── Source material

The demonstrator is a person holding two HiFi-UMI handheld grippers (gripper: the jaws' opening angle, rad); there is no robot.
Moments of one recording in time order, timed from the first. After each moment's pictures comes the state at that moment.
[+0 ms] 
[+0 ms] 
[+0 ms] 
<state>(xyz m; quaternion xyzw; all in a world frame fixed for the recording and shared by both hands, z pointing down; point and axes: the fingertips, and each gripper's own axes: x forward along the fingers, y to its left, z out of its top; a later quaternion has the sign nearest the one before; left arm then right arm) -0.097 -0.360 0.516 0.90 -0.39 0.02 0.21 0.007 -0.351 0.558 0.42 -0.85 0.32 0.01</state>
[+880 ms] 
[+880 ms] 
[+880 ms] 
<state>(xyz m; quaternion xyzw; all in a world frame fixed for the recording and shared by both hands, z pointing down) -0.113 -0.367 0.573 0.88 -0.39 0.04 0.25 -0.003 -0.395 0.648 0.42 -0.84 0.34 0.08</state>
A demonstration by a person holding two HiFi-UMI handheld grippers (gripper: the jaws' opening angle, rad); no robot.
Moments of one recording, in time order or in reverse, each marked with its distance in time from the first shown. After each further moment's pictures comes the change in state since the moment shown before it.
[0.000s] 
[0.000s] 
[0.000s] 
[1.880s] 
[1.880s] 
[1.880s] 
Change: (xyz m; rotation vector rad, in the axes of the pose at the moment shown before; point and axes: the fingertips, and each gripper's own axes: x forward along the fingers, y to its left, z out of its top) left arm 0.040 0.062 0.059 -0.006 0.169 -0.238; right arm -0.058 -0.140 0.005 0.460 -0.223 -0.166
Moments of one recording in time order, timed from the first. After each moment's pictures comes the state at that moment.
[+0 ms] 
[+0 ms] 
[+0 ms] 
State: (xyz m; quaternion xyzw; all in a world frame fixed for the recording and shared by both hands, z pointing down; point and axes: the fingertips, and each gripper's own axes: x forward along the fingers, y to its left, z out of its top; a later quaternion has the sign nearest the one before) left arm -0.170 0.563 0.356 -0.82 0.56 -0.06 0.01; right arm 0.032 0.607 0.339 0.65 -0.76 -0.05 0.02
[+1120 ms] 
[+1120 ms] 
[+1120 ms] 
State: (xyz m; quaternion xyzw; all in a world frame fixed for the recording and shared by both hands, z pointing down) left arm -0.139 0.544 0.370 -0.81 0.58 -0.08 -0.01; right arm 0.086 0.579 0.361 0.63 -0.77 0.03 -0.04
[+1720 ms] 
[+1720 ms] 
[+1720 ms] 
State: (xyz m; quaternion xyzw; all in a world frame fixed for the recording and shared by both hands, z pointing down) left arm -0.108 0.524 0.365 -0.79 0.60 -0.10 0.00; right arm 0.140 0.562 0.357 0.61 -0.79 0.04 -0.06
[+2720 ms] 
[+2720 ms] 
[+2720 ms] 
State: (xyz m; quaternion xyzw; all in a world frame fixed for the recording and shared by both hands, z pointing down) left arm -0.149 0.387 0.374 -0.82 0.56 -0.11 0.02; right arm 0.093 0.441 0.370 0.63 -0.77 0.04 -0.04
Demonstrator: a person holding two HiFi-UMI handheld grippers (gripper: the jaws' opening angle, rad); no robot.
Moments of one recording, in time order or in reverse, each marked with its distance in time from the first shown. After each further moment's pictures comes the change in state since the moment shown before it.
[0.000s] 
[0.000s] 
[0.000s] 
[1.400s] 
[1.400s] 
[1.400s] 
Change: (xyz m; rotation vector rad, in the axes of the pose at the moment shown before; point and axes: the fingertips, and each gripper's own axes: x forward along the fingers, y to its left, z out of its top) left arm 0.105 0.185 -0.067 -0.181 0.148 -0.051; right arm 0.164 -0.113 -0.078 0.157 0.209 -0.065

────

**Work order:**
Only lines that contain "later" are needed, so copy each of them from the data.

**Response:**
<state>(xyz m; quaternion xyzw; all in a world frame fixed for the recording and shared by both hands, z pointing down; point and axes: the fingertips, and each gripper's own axes: x forward along the fingers, y to its left, z out of its top; a later quaternion has the sign nearest the one before; left arm then right arm) -0.097 -0.360 0.516 0.90 -0.39 0.02 0.21 0.007 -0.351 0.558 0.42 -0.85 0.32 0.01</state>
State: (xyz m; quaternion xyzw; all in a world frame fixed for the recording and shared by both hands, z pointing down; point and axes: the fingertips, and each gripper's own axes: x forward along the fingers, y to its left, z out of its top; a later quaternion has the sign nearest the one before) left arm -0.170 0.563 0.356 -0.82 0.56 -0.06 0.01; right arm 0.032 0.607 0.339 0.65 -0.76 -0.05 0.02

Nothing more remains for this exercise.